In my opinion, one of the most harmful notions in infosec is "trust", how many times have you heard someone say - well we trust this server, we trust this group, we trust this zone, we trust this partner, and on and on. I mean people use "trust" over and over again, but there are several problems.
First, Bob Blakley reminds us that "trust is for suckers." Why would anyone charged with security architecture willingly build naivete into their system?
As Kim Cameron mentions, your lawyer does not use the word "trust", instead when you write a contract it is around roles and responsibilities, liability and actions.
Kim pointed out that infosec is in the midst of a "continuing deterioration of privacy and multi-party security due to short-sighted and unsustainable practices within our industry has begun to have the inevitable result", that infosec itself is a primary contributing factor will come as a surprise to many in the industry, but ill-defined notions like "trust" are a leading reason why.
One reason why "trust" is so problematic for infosec is that how do you write a design requirement, operational plan or test criteria about "trusting something?
People use the word trust to mean anything from access control to integrity to certification to liability and many, many other security architecture concerns.
When you hear anyone say the word "trust", you must drill down and get a precise definition of what they mean by "trust", identify the specific verification, controls, monitoring, processes and other mechanisms that seek to deliver "trust."
And then simply exorcise the word trust from your vocabulary, replacing it with precise definitions.
We have big name gurus like Bruce Schneier saying that we must "trust" our Cloud providers.
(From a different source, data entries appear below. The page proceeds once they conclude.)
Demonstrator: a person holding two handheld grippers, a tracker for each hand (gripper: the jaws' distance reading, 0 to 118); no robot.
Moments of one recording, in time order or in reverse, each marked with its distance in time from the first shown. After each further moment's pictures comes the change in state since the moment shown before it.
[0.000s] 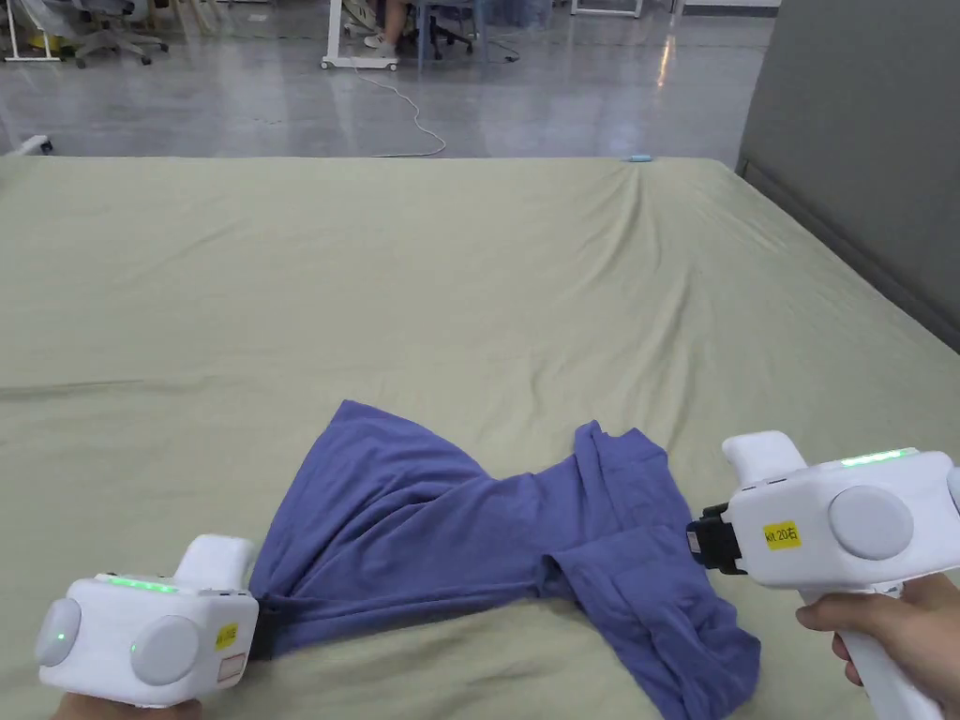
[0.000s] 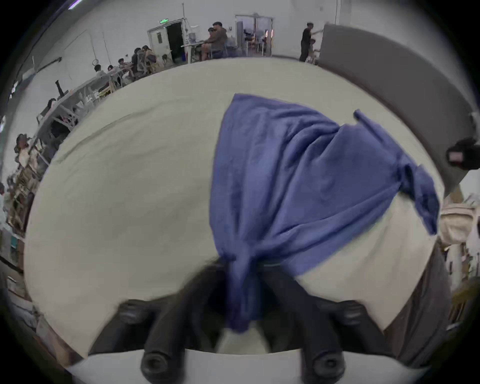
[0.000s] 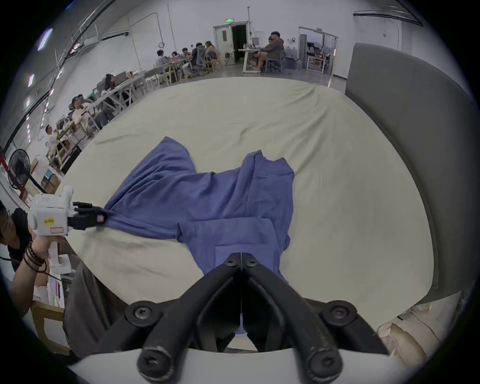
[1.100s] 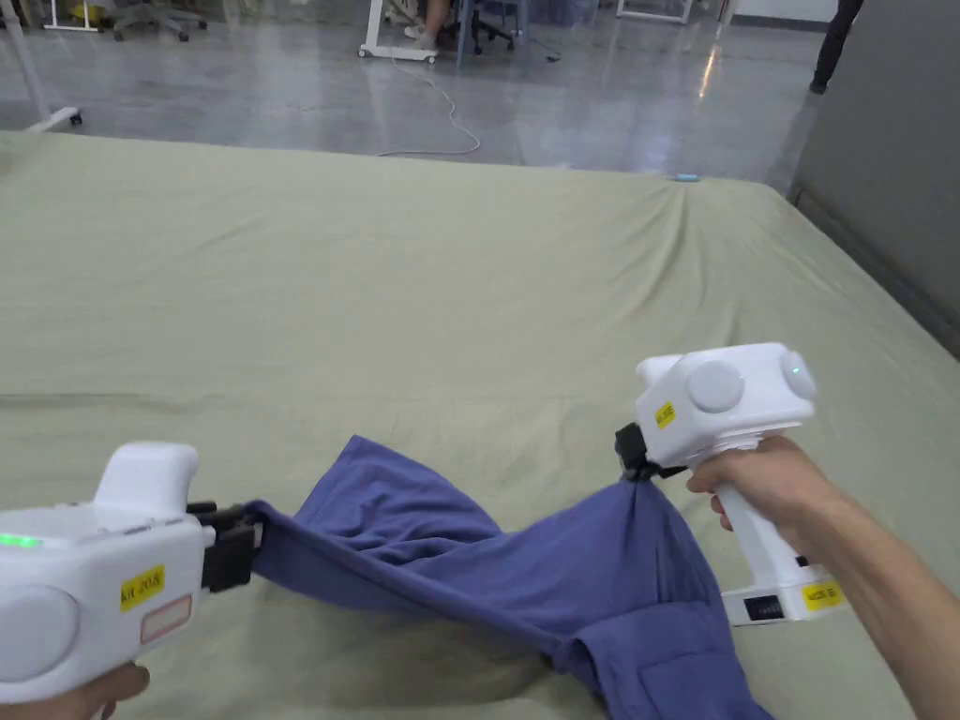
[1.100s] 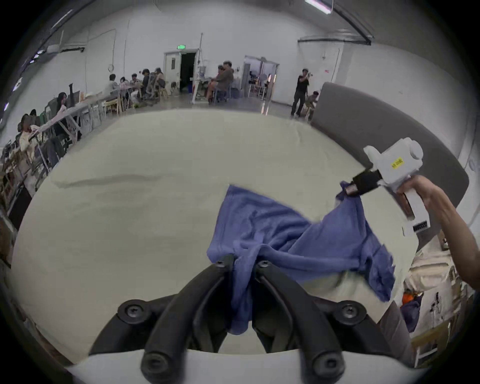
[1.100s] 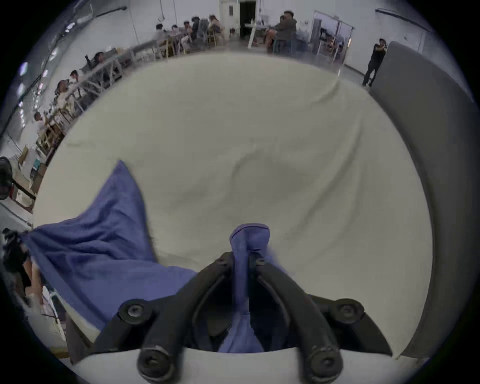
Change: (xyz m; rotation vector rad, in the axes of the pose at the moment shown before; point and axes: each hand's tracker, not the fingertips) left arm -0.020 0.101 0.073 0.305 -0.069 0.110; right arm 0.009 0.203 -0.122 -0.056 -0.019 0.070
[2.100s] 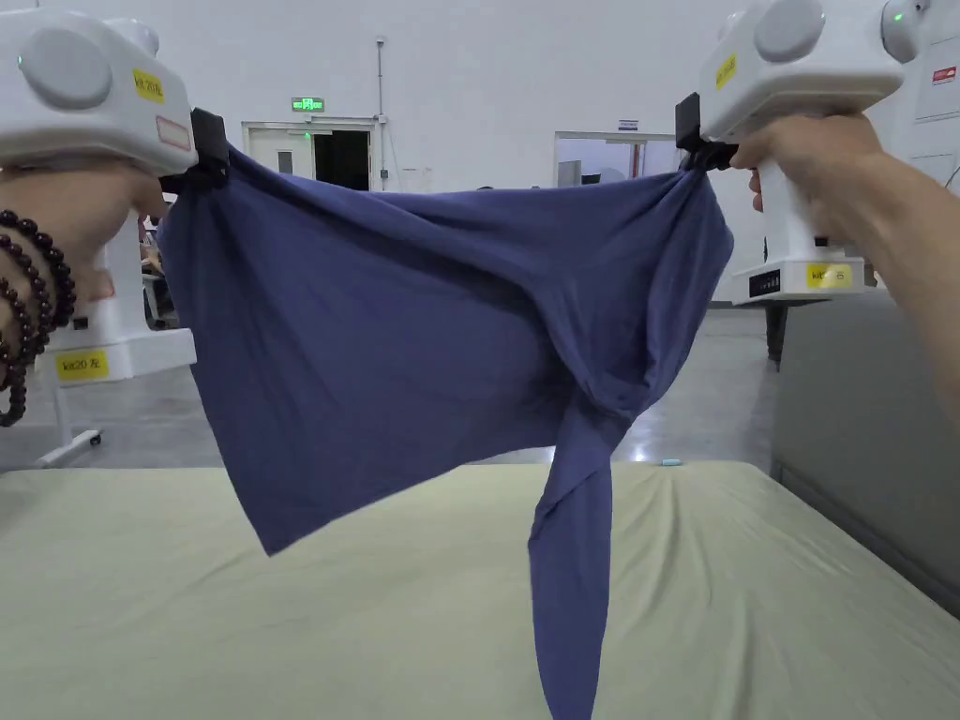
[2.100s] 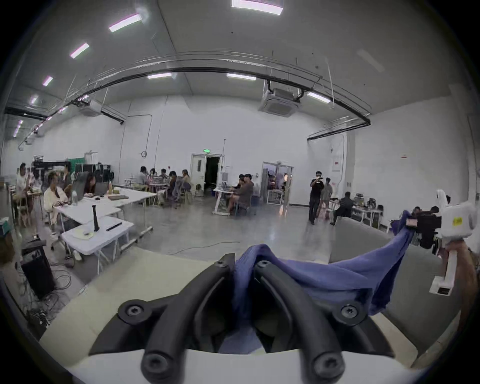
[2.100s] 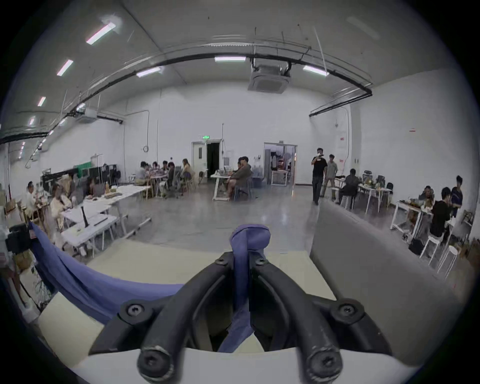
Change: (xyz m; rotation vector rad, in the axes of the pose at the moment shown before) left arm 0.015 0.457 0.128 0.600 0.148 0.007; right arm 0.038 0.302 0.381 0.807 -0.204 -0.148
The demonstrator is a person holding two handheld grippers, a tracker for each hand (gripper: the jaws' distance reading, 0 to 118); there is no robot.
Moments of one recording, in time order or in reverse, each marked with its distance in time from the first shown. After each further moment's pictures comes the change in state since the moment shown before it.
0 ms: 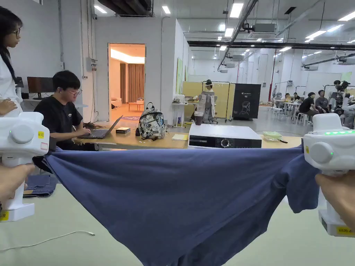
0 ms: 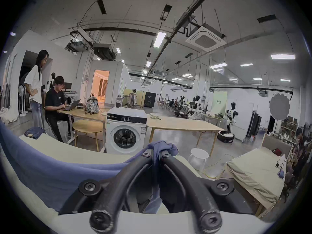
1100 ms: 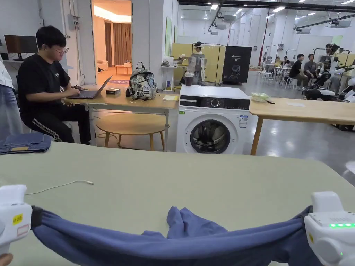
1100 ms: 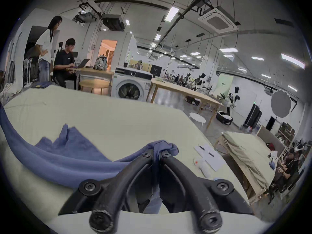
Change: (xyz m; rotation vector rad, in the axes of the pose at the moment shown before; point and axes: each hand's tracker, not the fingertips) left arm -0.035 -0.294 0.077 -0.220 -0.100 -0.013; right arm 0.015 -0.265 0.162 -0.285 0.036 0.142
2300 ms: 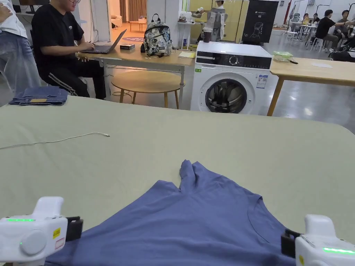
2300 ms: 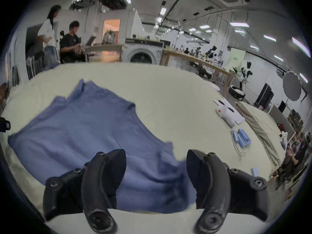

This is misleading at best and utter madness at worst. What did Bruce mean when he said we must "trust" our Cloud providers? Who knows? And how in the world would we even figure this out? We must trust what exactly? Taking the Cloud example, the way forward for infosec has nothing to do with a sloppy definition like trust, its precision and integration, as to the Cloud its Don't Trust. And Verify. That paper describes four security architecture elements for the Cloud - Gateway, Monitoring, PEP/PDP, and STS. They each do very specific things and the sum of the part give you concrete improvements including among other things:
- Gateways manage attack surface
- Monitoring builds visibility into the system
- PEP/PDP gives fine grained, dynamic authorization capabilities
- STS exchanges security tokens
There is not a whiff of squishy trust in the above list, but there are four pieces of security architecture with a unique value proposition that you can plan, budget, draft requirements, design, test and deploy.
What does "trust"ing a system/app/service mean? I presume it means taking some assumed security controls away, but which ones? Does it mean you don't monitor, you don't have access control on, you don't encrypt or verify data? What does it mean and how do you design/build/test it?
Obviously, Bruce Schneier is a smart and articulate guy, I am sure he has some specific things in mind when he says we should trust the Cloud, but like when others use that word, I have no idea what they are.
As Mark Twain said, precise language is the difference between lightning and a lightning bug.
I'd recommend doing a find or grep on any/all of your security architecture docs to find the word "trust" and replace it with a precise definition of what you mean and don't mean.